= AIM OF THE EXERCISE =
Each record should be set down again so that it matches the original exactly.

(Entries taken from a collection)
====
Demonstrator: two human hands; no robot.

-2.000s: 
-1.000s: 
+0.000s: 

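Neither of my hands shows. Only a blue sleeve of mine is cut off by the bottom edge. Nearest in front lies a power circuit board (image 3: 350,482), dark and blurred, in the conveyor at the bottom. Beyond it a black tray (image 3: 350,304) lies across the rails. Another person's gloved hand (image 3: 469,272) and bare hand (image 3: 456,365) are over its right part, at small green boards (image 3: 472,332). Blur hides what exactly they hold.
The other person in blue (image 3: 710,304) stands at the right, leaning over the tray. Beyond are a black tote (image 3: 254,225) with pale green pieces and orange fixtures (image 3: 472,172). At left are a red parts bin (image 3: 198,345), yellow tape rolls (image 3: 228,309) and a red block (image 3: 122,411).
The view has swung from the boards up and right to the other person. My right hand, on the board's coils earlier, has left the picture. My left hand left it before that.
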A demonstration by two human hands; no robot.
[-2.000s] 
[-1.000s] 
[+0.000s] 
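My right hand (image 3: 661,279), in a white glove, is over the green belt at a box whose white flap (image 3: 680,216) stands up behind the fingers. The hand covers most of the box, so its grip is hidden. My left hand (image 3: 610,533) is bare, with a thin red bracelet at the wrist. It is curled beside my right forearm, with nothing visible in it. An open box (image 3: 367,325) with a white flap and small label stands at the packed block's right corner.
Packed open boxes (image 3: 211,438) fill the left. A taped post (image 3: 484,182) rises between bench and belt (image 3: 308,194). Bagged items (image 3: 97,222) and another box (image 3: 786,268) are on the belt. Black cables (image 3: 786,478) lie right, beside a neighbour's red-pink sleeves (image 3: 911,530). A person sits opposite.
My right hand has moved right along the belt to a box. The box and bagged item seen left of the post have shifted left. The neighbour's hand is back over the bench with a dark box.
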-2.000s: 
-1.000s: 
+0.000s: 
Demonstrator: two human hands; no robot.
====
= RESPONSE =
Demonstrator: two human hands; no robot.

-2.000s: 
-1.000s: 
+0.000s: 

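Neither of my hands shows. Only a blue sleeve of mine is cut off by the bottom edge. Nearest in front lies a power circuit board (image 3: 350,482), dark and blurred, in the conveyor at the bottom. Beyond it a black tray (image 3: 350,304) lies across the rails. Another person's gloved hand (image 3: 469,272) and bare hand (image 3: 456,365) are over its right part, at small green boards (image 3: 472,332). Blur hides what exactly they hold.
The other person in blue (image 3: 710,304) stands at the right, leaning over the tray. Beyond are a black tote (image 3: 254,225) with pale green pieces and orange fixtures (image 3: 472,172). At left are a red parts bin (image 3: 198,345), yellow tape rolls (image 3: 228,309) and a red block (image 3: 122,411).
The view has swung from the boards up and right to the other person. My right hand, on the board's coils earlier, has left the picture. My left hand left it before that.
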A demonstration by two human hands; no robot.
[-2.000s] 
[-1.000s] 
[+0.000s] 
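My right hand (image 3: 661,279), in a white glove, is over the green belt at a box whose white flap (image 3: 680,216) stands up behind the fingers. The hand covers most of the box, so its grip is hidden. My left hand (image 3: 610,533) is bare, with a thin red bracelet at the wrist. It is curled beside my right forearm, with nothing visible in it. An open box (image 3: 367,325) with a white flap and small label stands at the packed block's right corner.
Packed open boxes (image 3: 211,438) fill the left. A taped post (image 3: 484,182) rises between bench and belt (image 3: 308,194). Bagged items (image 3: 97,222) and another box (image 3: 786,268) are on the belt. Black cables (image 3: 786,478) lie right, beside a neighbour's red-pink sleeves (image 3: 911,530). A person sits opposite.
My right hand has moved right along the belt to a box. The box and bagged item seen left of the post have shifted left. The neighbour's hand is back over the bench with a dark box.
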-2.000s: 
-1.000s: 
+0.000s: 
Demonstrator: two human hands; no robot.

The response has been given in full.